> **EXERCISE DETAILS**:
What you return must match the entries exactly, except that the pictures are gone.

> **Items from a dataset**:
★ ★ ★ ★

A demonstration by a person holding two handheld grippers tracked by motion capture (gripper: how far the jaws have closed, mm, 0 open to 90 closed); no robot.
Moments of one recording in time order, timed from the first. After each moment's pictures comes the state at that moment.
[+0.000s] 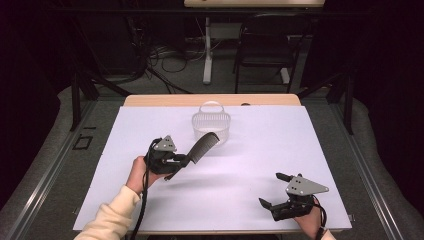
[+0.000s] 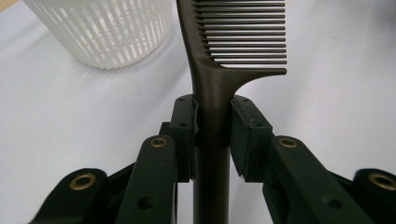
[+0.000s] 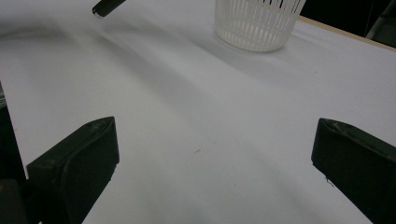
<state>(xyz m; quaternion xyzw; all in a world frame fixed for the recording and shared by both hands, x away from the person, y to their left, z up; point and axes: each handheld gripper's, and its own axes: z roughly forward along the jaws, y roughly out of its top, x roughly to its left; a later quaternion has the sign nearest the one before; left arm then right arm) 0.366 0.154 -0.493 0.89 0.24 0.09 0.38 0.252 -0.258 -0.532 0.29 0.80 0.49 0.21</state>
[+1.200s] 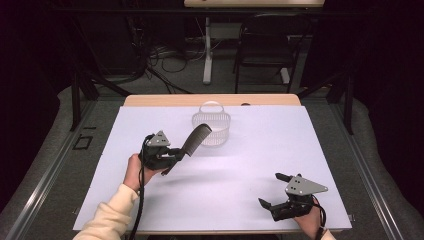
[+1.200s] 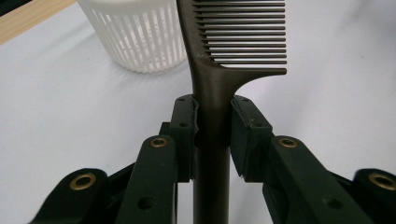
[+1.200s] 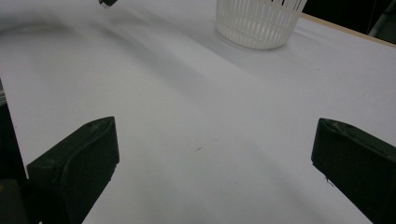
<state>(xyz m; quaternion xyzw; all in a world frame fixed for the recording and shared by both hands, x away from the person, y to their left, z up) 0.374 0.169 -0.491 0.87 0.28 0.12 0.40 0.253 -0.257 -0.533 0.29 0.80 0.49 0.20</state>
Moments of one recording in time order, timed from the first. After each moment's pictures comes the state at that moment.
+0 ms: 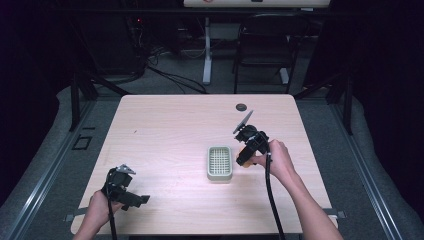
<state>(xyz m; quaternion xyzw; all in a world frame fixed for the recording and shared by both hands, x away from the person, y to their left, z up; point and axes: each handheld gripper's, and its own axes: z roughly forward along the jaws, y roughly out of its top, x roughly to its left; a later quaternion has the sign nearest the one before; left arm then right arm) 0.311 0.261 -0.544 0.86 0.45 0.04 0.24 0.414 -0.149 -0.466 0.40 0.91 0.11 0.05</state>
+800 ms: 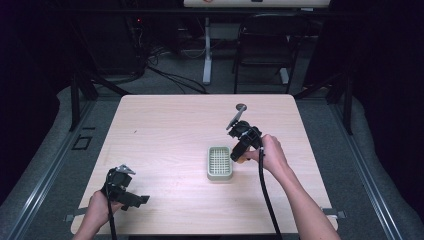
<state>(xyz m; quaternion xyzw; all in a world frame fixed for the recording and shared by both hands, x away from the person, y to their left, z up) 0.311 0.262 -0.545 0.86 0.45 0.04 0.24 0.427 -0.130 -0.461 0.38 0.92 0.10 0.05</state>
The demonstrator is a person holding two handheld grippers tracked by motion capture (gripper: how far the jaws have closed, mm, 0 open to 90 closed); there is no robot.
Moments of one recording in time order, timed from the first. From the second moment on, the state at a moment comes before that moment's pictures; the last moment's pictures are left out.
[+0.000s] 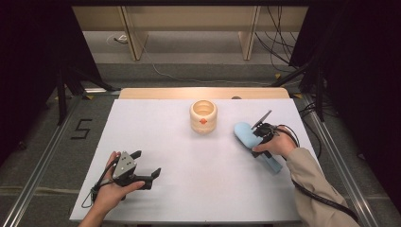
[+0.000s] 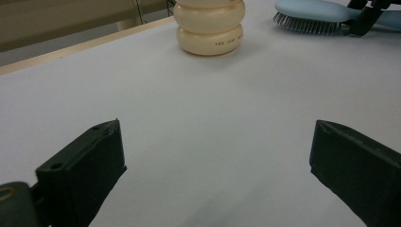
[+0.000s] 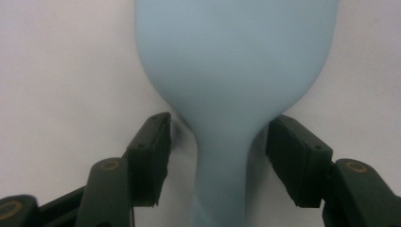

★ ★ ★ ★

> **EXERCISE OUTPUT**:
A demonstration by a person holding two handheld grippers tracked by motion capture (gripper: how far the jaws have closed, mm, 0 open to 90 closed); no robot.
Moments of one recording in time order, timed from the first. After each moment's pictures comes the state at that moment.
[+0.000s] 
[+0.000s] 
[+0.000s] 
<state>(xyz m; quaternion xyzw; all in a world frame fixed for the recording and shared by both hands, x away from the person, y to their left, z up; point and axes: each handheld gripper's, and its own axes: z roughly forward along the jaws, y roughly out of its top, x roughly to its left; a later quaternion has the sign nearest the one before; left arm then right arm) 0.366 0.154 -0.493 0.89 0.24 0.09 0.38 0.252 -0.258 -0.532 0.29 0.80 0.49 0.21</state>
[+1.200s] 
[+1.200s] 
[+1.200s] 
<state>(xyz m; quaternion xyzw; all in a world frame fixed for the recording and shared by both hands, x away from the person, y to their left, z up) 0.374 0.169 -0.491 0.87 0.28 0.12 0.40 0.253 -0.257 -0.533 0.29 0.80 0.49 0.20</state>
Moments of one recording in time order, timed from the first. After each moment's pictures comes the state at that moment.
+0 ms: 
<state>(xyz m; quaternion xyzw; all in a world frame fixed for the recording and shared by both hands, x away from the person, y to their left, z up; point and axes: each handheld gripper's, and its own axes: z roughly forward along the jaws, y roughly out of its top, x roughly to its left; a later quaternion has the sign nearest the one before; left arm then right arm) 0.311 0.261 -0.544 0.86 0.45 0.04 0.24 0.414 -0.149 -0.466 0.40 0.91 0.11 0.05</state>
+800 ms: 
<state>(xyz m; quaternion xyzw; all in a world frame fixed for the recording and shared by both hands, x away from the person, y to their left, z up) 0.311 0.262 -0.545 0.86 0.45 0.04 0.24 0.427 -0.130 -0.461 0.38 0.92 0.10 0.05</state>
The demonstrator is a person holding two handheld grippers tracked by motion capture (gripper: how far the jaws have closed, mm, 0 open to 90 closed); there is no robot.
Moments of one recording in time order, timed from the first. From the second moment on, the state at a moment comes before that moment's pictures; the last moment's pictures are left out.
[+0.000s] 
[+0.000s] 
[+0.000s] 

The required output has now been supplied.